Malam itu, setelah panggilan telepon dari ibunya, Fajar duduk diam di depan jendela flat mereka. Jalanan Jabal Amman yang biasanya menenangkan, kini terasa asing. Suara azan dari kejauhan terdengar sayup, seolah menggema jauh ke dalam dadanya.
Danu duduk di sebelahnya tanpa banyak kata.
“Bro… kamu harus pulang kalau memang perlu,” bisik Danu pelan.
Fajar hanya menghela napas panjang. “Tapi Nu, tabungan kita pas-pasan. Uang hasil jualan saja baru cukup untuk bayar sewa flat bulan depan. Kalau aku pakai untuk tiket pulang, semua ini bisa berhenti…”
Diam sesaat. Fajar menunduk. Ada air mata yang jatuh di pipinya—air mata yang sudah lama ia tahan.
💡 Keesokan paginya, Layla datang ke flat mereka membawa sepiring kue bolu yang dia buat sendiri.
“Aku dengar kabar dari Danu… aku turut sedih, Mas Fajar,” katanya lembut.
Ia duduk di karpet sederhana mereka, menjaga jarak dengan sopan, dan melanjutkan:
“Mas, aku percaya rezeki itu nggak akan tertukar. Kalau harus pulang, pulanglah. Semua bisa diatur nanti. Kalau perlu, aku bantu urus stand di bazar berikutnya.”

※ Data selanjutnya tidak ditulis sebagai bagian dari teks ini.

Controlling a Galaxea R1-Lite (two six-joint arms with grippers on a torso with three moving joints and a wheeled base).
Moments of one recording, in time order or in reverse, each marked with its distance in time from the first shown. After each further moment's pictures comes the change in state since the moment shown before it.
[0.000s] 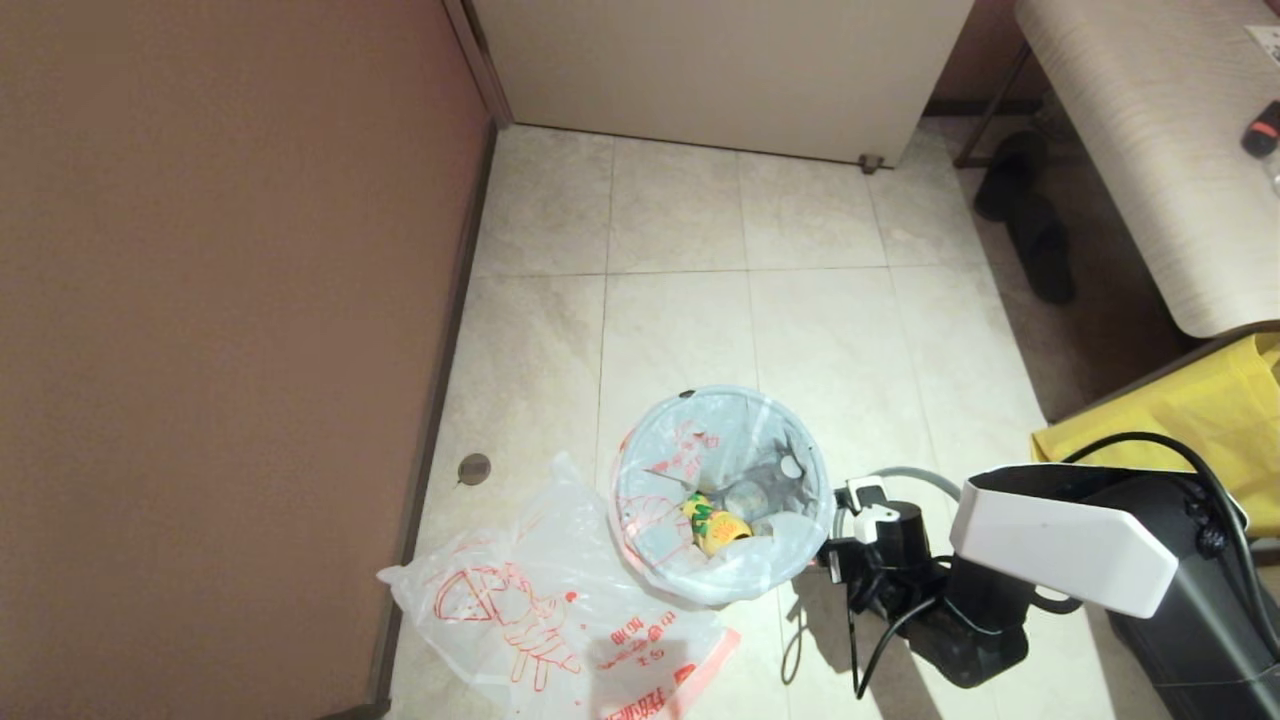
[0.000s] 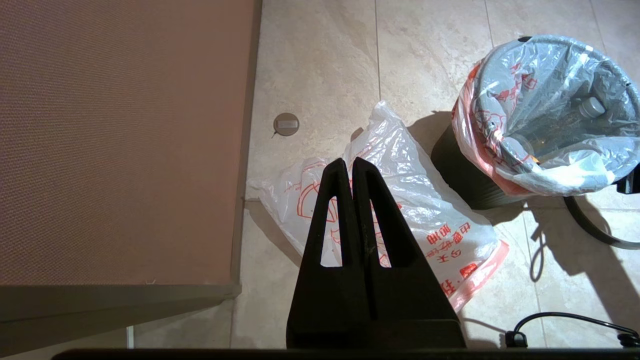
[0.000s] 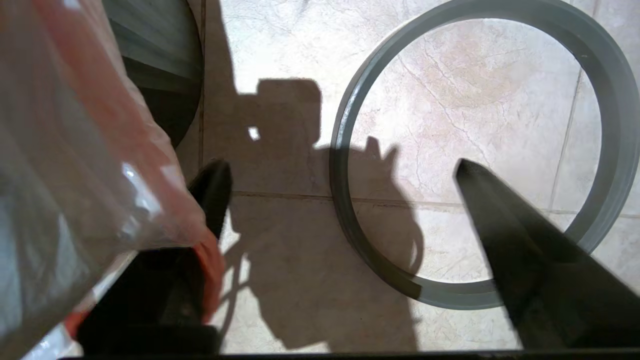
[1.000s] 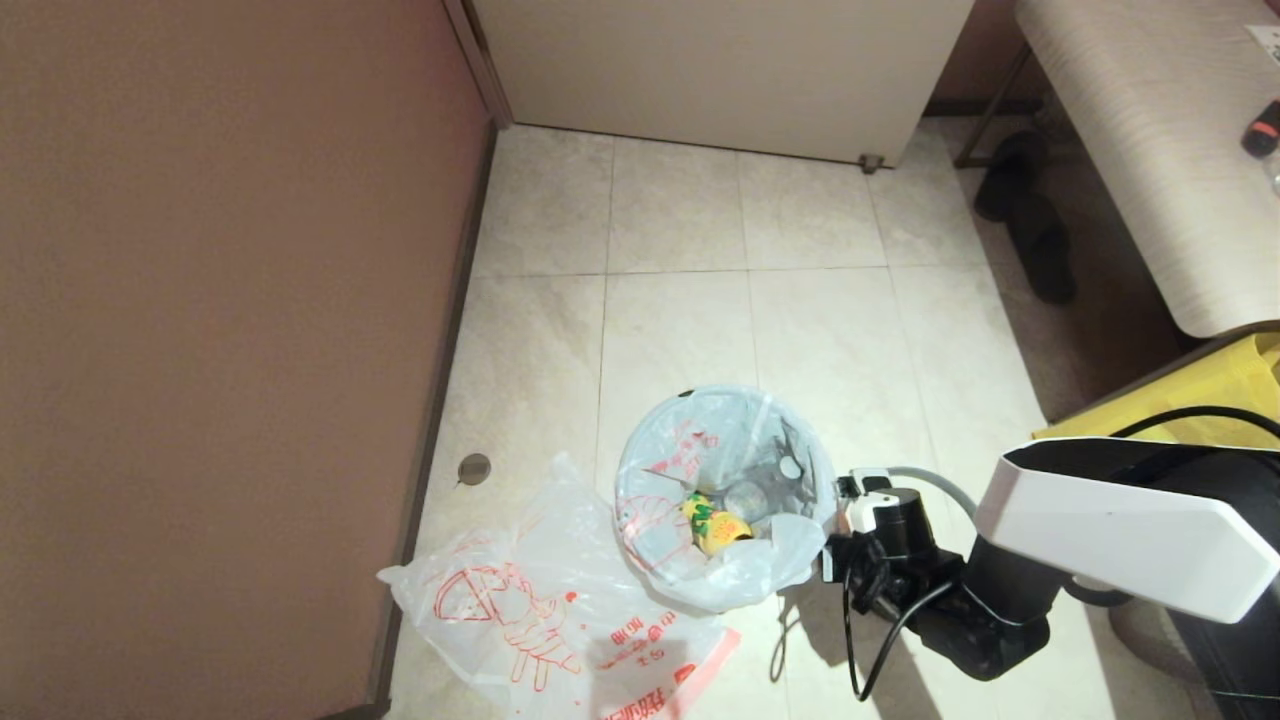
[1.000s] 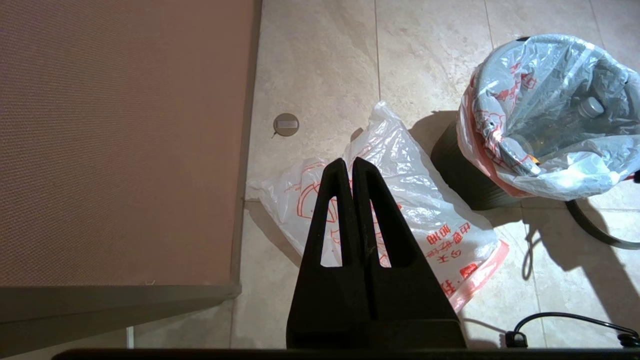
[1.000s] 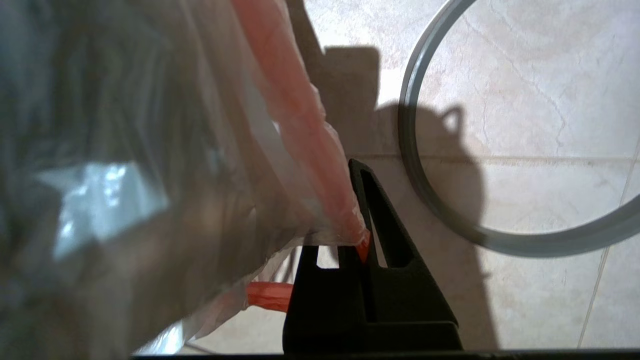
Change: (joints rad) left arm 0.000 0.000 0.000 -0.001 0.000 0.000; right arm 0.046 -0.170 0.084 0.180 0.108 0.220
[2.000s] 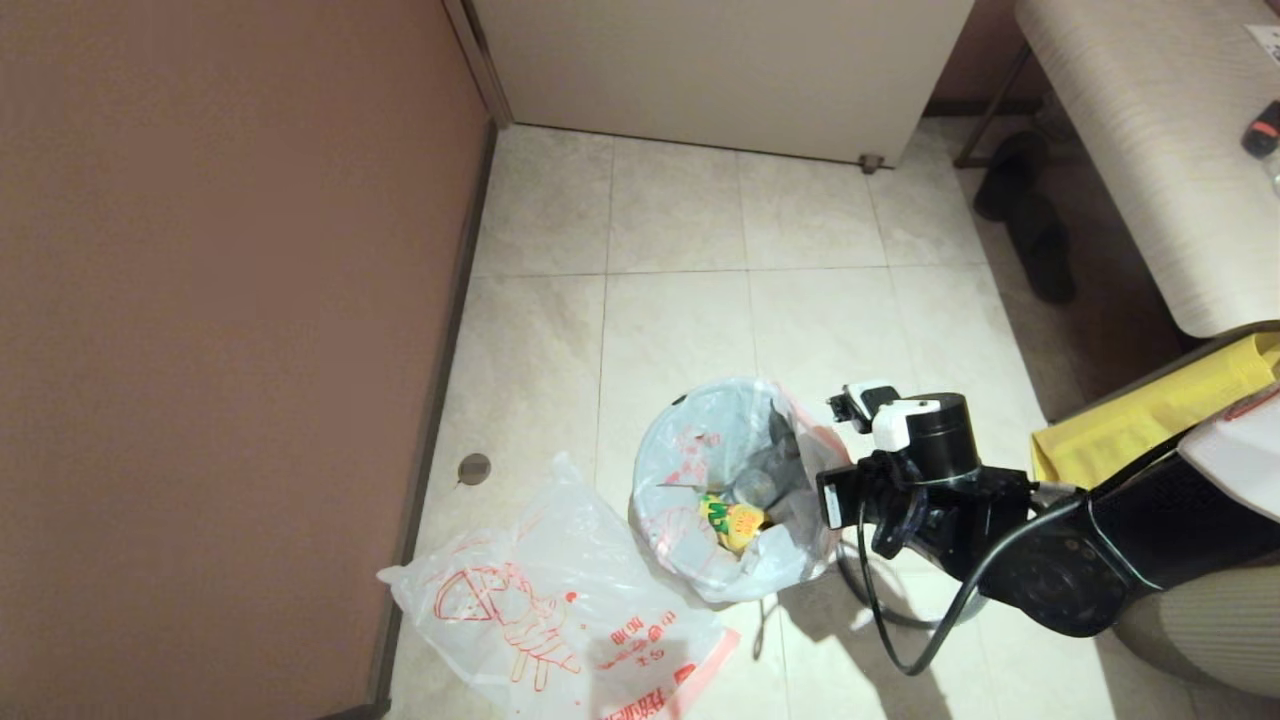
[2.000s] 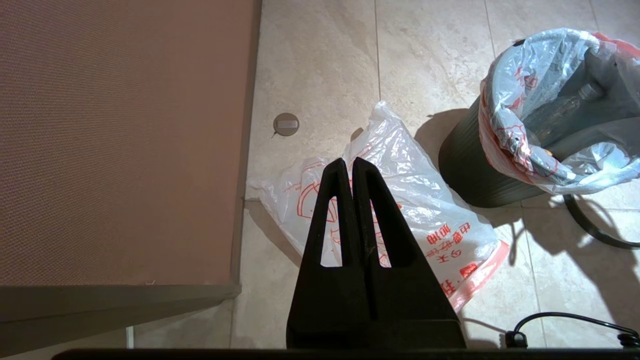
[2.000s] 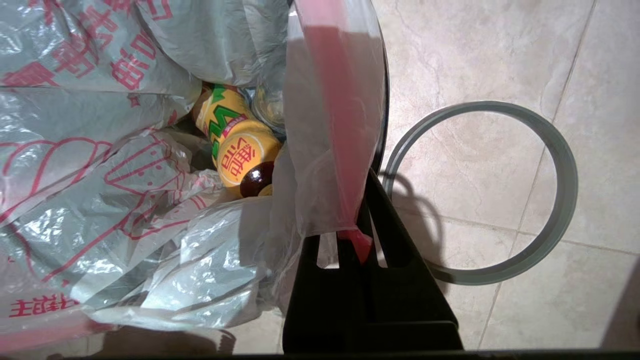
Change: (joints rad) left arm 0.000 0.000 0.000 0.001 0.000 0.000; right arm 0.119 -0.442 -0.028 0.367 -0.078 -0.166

Kata-kata Layla sederhana, tapi terasa tulus.
🌿 Sore harinya, Hanin pun menyempatkan diri menemui Fajar di tangga flat.
Dalam bahasa Arabnya yang lembut ia berkata:
“Aku kehilangan suami dalam perang Suriah. Saat itu aku tidak bisa pulang… aku tahu betapa rasanya tidak bisa menemani keluarga di saat-saat terakhir. Kalau kau punya kesempatan, pulanglah, Fajar… pulanglah.”
Hanin meninggalkan Fajar yang semakin bimbang tapi mulai merasa hatinya condong pada satu keputusan.

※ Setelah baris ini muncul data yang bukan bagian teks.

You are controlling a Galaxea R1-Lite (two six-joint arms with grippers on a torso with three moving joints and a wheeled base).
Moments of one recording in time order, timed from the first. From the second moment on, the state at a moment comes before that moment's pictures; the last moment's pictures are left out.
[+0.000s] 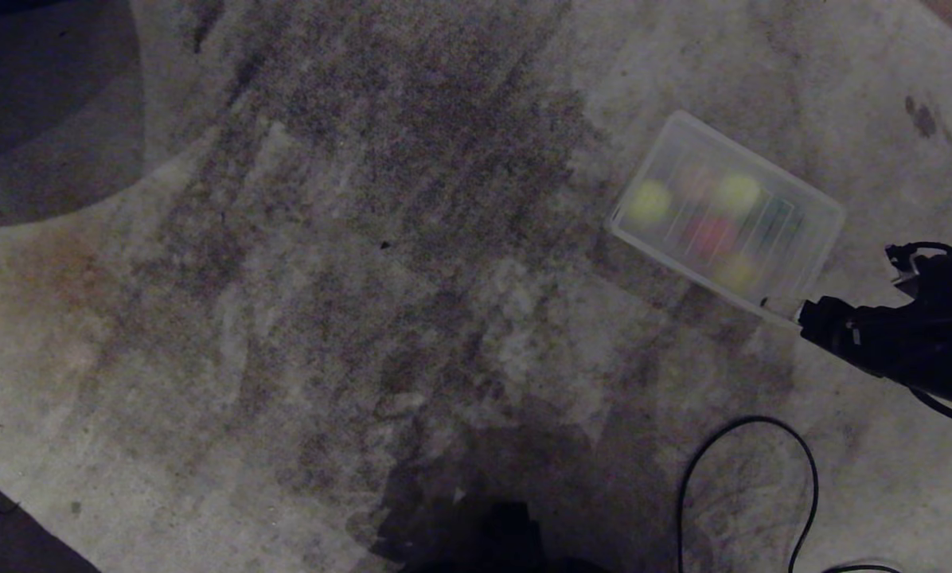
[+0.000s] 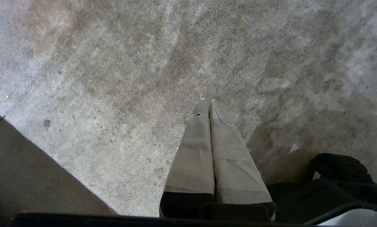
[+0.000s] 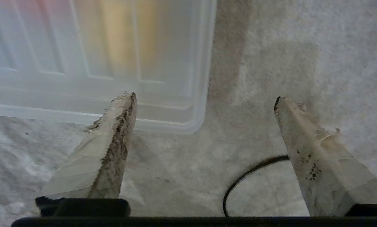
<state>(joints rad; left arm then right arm) -0.01 0.00 0.00 0.00 0.06 -0.09 -0.15 1.76 -0.66 -0.76 0.18 0.40</state>
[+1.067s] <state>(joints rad) -0.01 0.00 0.00 0.00 0.06 -0.09 -0.16 1.82 -0.75 -0.77 0.16 0.34</state>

🌇 Dan saat senja tiba, pintu flat mereka diketuk perlahan.
Ternyata Pak Kamil datang, ditemani Pak Yudis dan istrinya Samiya. Kali ini mereka tidak hanya bertiga melainkan nampak hadir seseorang yang asing bagi Fajar, penampilannya bersahaja dengan perawakan tinggi sedang, ia adalah Pak Randito yang merupakan partner representatif dari salah satu perusahaan maskapai di Jordan, JAV Jordan Aviation.
Wajah beliau penuh keteduhan. Tanpa basa-basi panjang, ia berkata dengan suara rendah tapi penuh wibawa:
“Fajar… saya mendengar ceritamu dari Layla. Saya juga seorang ayah. Saya tahu… ini saatmu pulang. Jangan pikirkan ongkosnya. Saya sudah siapkan tiket untukmu. Anggap saja ini hadiah kecil dari Kakak untuk adik-adik yang sedang berjuang di tanah orang.

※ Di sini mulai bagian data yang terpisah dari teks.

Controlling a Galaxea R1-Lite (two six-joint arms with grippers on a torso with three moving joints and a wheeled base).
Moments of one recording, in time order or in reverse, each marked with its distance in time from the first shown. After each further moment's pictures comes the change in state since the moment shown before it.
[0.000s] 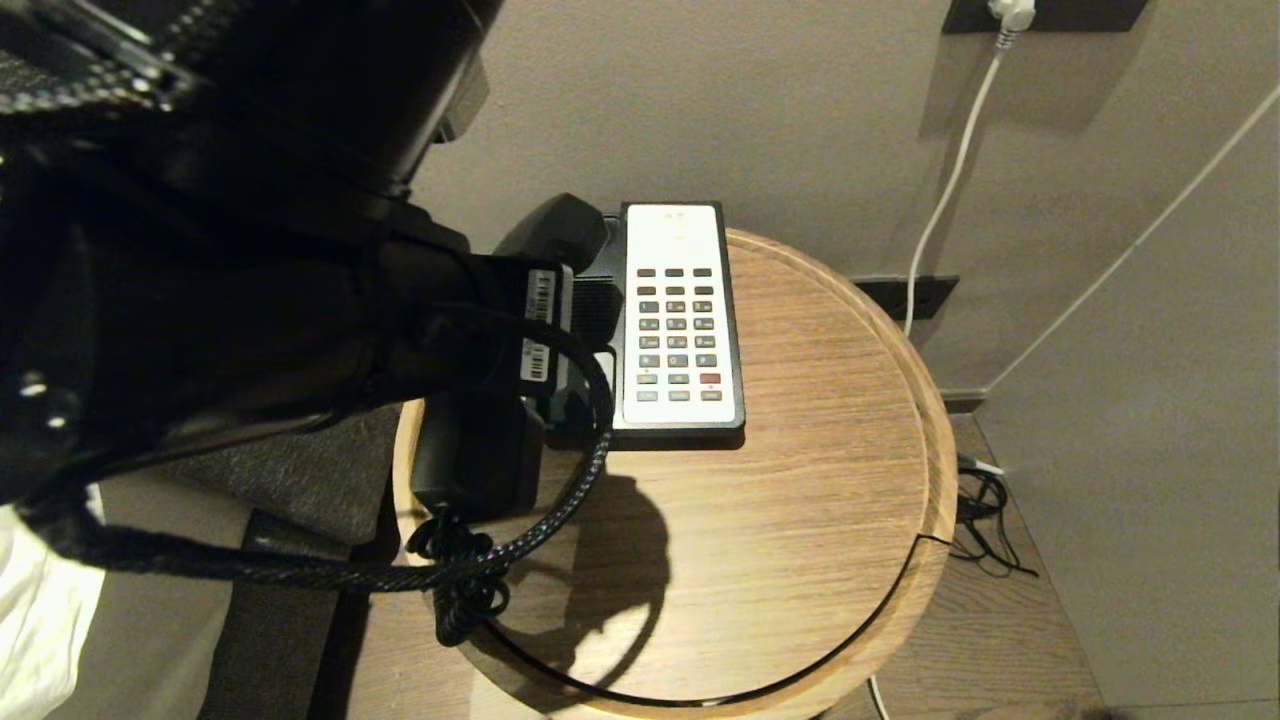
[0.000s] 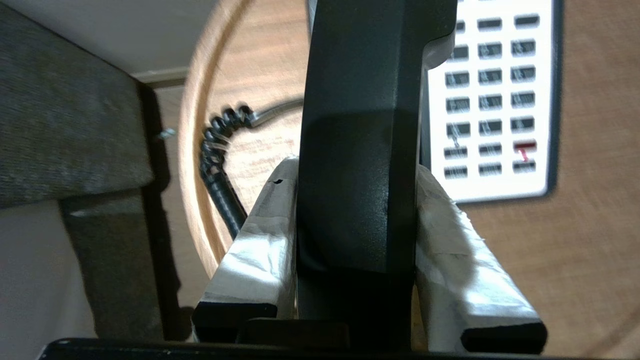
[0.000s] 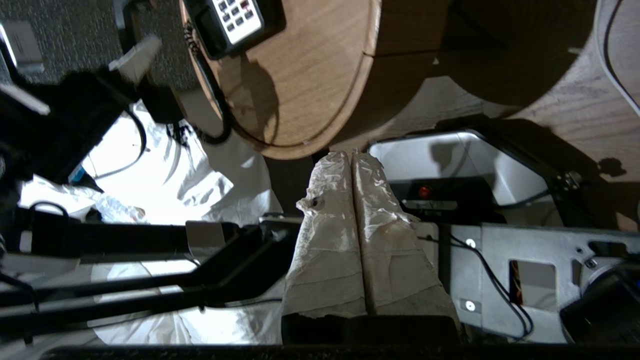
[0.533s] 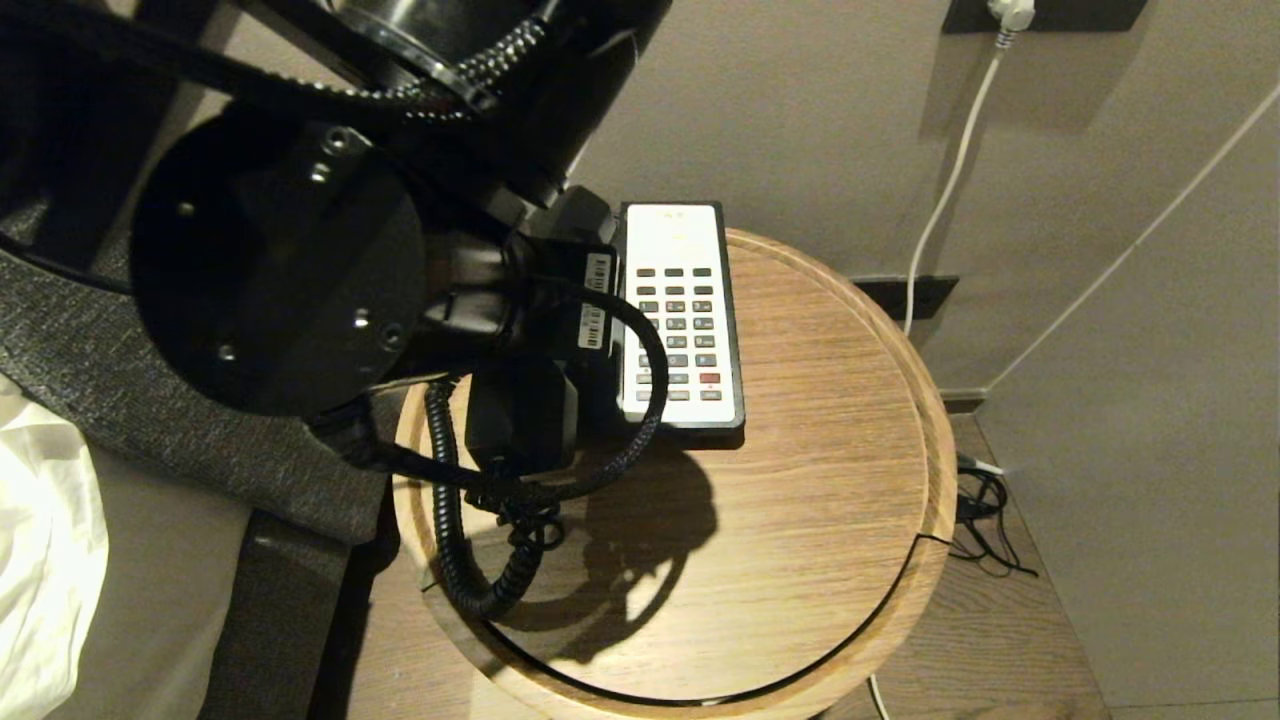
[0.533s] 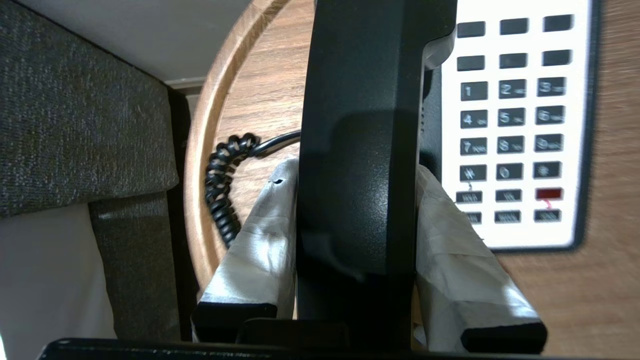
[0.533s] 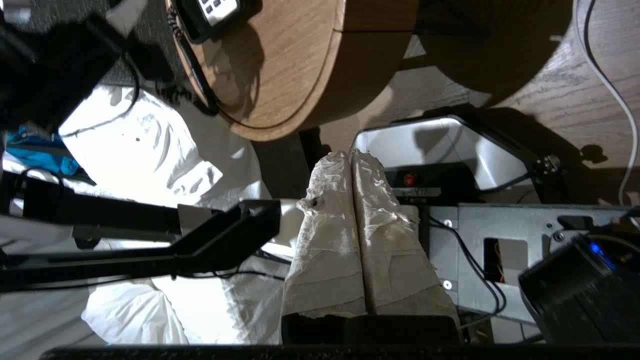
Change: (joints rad) left arm 0.028 0.139 -0.159 0.070 0.076 -0.002; right arm -0.001 -0.111 0.047 0.073 0.000 0.000
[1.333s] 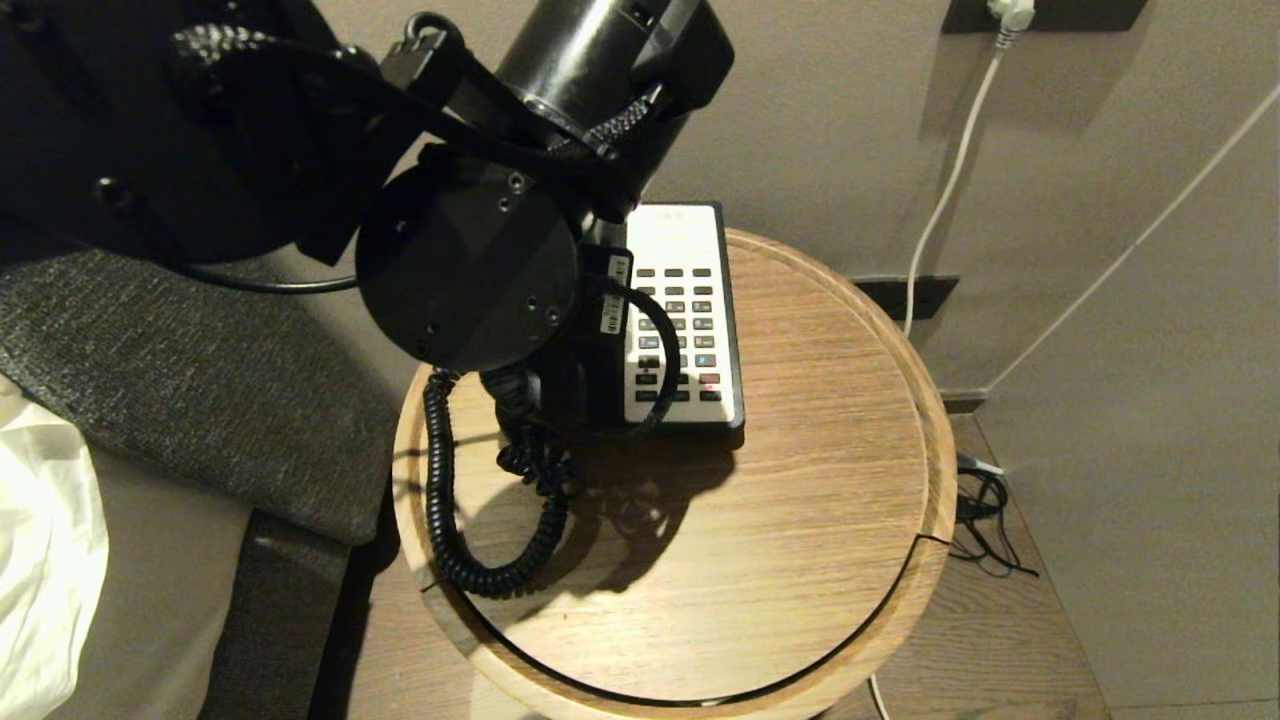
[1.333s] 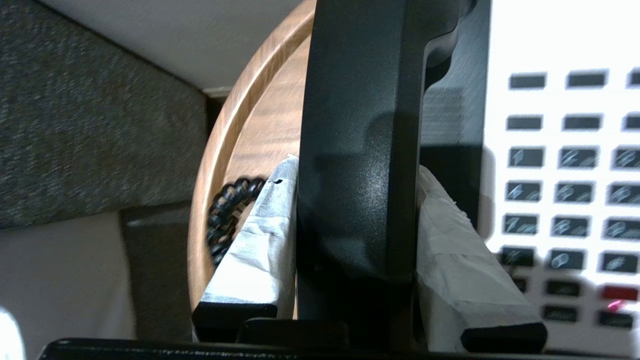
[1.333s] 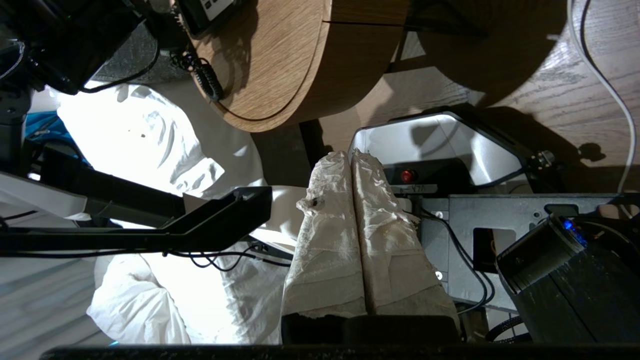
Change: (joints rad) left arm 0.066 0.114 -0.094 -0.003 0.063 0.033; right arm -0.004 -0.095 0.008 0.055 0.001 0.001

“Kebetulan Pesawat milik perusahaan kami akan terbang perdana ke Jakarta besok. Insya Allah ini rezeki kamu Fajar, dan berkah untuk Jordan Aviation”
Fajar tercekat. Matanya berkaca-kaca. Danu yang berdiri di sampingnya juga menahan haru.
“Pak… saya… tidak tahu harus bilang apa…,” ucap Fajar terbata.
Pak Randito menepuk bahunya dengan senyum bijak,
“Tidak perlu bilang apa-apa, Dik. Pulanglah, temui ayahmu. Kami semua di sini akan menjaga usaha kecilmu. Layla, Danu, bahkan Hanin… mereka semua siap mendukung. dan tolong do’akan kami”
🌌 Malam itu, sebelum tidur, Fajar berdoa panjang.
Doa yang mungkin lebih panjang dari biasanya. Ia tidak lagi berdoa sekadar meminta kemudahan, tapi juga berterima kasih: karena di negeri rantau ini, ia tidak benar-benar sendirian.
Langit Amman tetap kelabu, tetapi di hatinya ada cahaya yang terang. Cahaya dari keikhlasan, dukungan orang-orang baik, dan persahabatan yang tumbuh dalam ketulusan.
Besok pagi ia akan terbang pulang. Meski sebentar, ia akan menemani ayahnya, sang guru pertama yang mengenalkannya pada dunia ini.